Main Discussion Area > English Warbow
130lb elm bow
WillS:
I don't pull it into reflex, no. You can of course, but exactly as you say it causes problems later if you want to go over the bow again at some point.
Let's say the stave is dead straight, and you've done all the tapering and finishing and nocking etc. You get it up to the full brace height and you notice straight away that one area is weak, or will end up weak or whatever. That's the bit you tag with the heat gun - but after just bracing the bow there won't be any set there, so you don't need to induce reflex as well. All you want to do is add strength to that one small area.
As to other point, yeah I tend to heat treat and leave it until the belly feels completely cold, then just carry on tillering. There's really no need to add oil, or wait days for the RH to return etc, you can get it bending again almost straight away. You just have to wait for all the heat to leave, otherwise you risk "heat bending" the area into permanent string follow!
WillS:
Oh! I forgot to mention, your point about the 1" of set is interesting, because this bow has hardly been shot, it's just been braced, pulled to 30" and drawn a few times. The set will probably start to creep up as it's shot in, and that's the stage where I decide which limb is upper and lower, and quite possible heat treat the entire bow (sometimes with gentle reflex) to get it nice and punchy again once the bow has settled.
JNystrom:
Nice, thanks! I like that you have (obviously) experimented heat treating and the wait time on your own, rather than just taking what other people say.
Marc St Louis:
--- Quote from: WillS on August 03, 2017, 06:06:23 am ---Oh! I forgot to mention, your point about the 1" of set is interesting, because this bow has hardly been shot, it's just been braced, pulled to 30" and drawn a few times. The set will probably start to creep up as it's shot in, and that's the stage where I decide which limb is upper and lower, and quite possible heat treat the entire bow (sometimes with gentle reflex) to get it nice and punchy again once the bow has settled.
--- End quote ---
Very nice indeed. I've made Elm warbows bows up to 150# before.
I have used this method of heat-treating to touch up the tiller before but find it too unreliable. It looks good at first but the tiller changes over time
RBLusthaus:
Very interesting tillering method. Makes good sense. I intend to give it a try.

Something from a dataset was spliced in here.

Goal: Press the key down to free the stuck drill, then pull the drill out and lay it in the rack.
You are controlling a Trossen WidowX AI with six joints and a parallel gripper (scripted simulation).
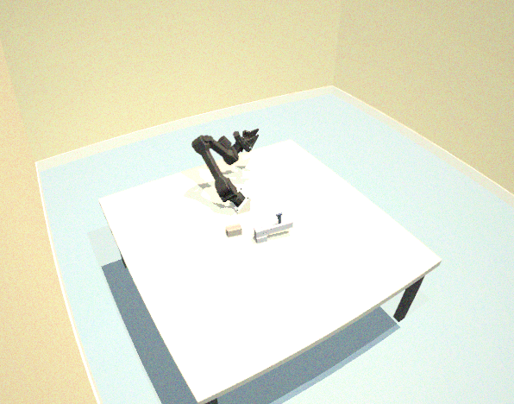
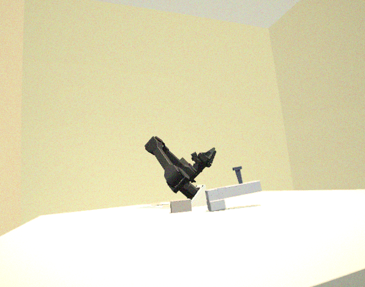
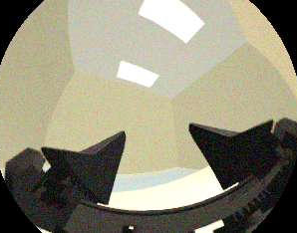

I have not tillered any horn bows yet, but, is this heat tillering exactly the opposite of how the horn bows are tillered? What I mean is, when tillering a horn bow with heat, I thought you applied the heat to the stiff spots to lossen them up a little till the tiller evened out. I realize different materials react differently to heat. Wood in one case and hide glue in the other. Just interesting that the same method of tillering (applying heat) is used for opposite purposes on different kinds of bow.